Your answer must be an exact copy of the listing.
BEGIN Given information
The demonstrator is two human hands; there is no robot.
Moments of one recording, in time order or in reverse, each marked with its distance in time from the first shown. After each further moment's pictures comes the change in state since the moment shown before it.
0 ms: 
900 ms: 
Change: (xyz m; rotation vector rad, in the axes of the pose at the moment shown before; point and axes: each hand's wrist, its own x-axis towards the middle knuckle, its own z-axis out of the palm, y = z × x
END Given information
#### [Task answer]
The demonstrator is two human hands; there is no robot.
Moments of one recording, in time order or in reverse, each marked with its distance in time from the first shown. After each further moment's pictures comes the change in state since the moment shown before it.
0 ms: 
900 ms: 
Change: (xyz m; rotation vector rad, in the axes of the pose at the moment shown before; point and axes: each hand's wrist, its own x-axis towards the middle knuckle, its own z-axis out of the palm, y = z × x

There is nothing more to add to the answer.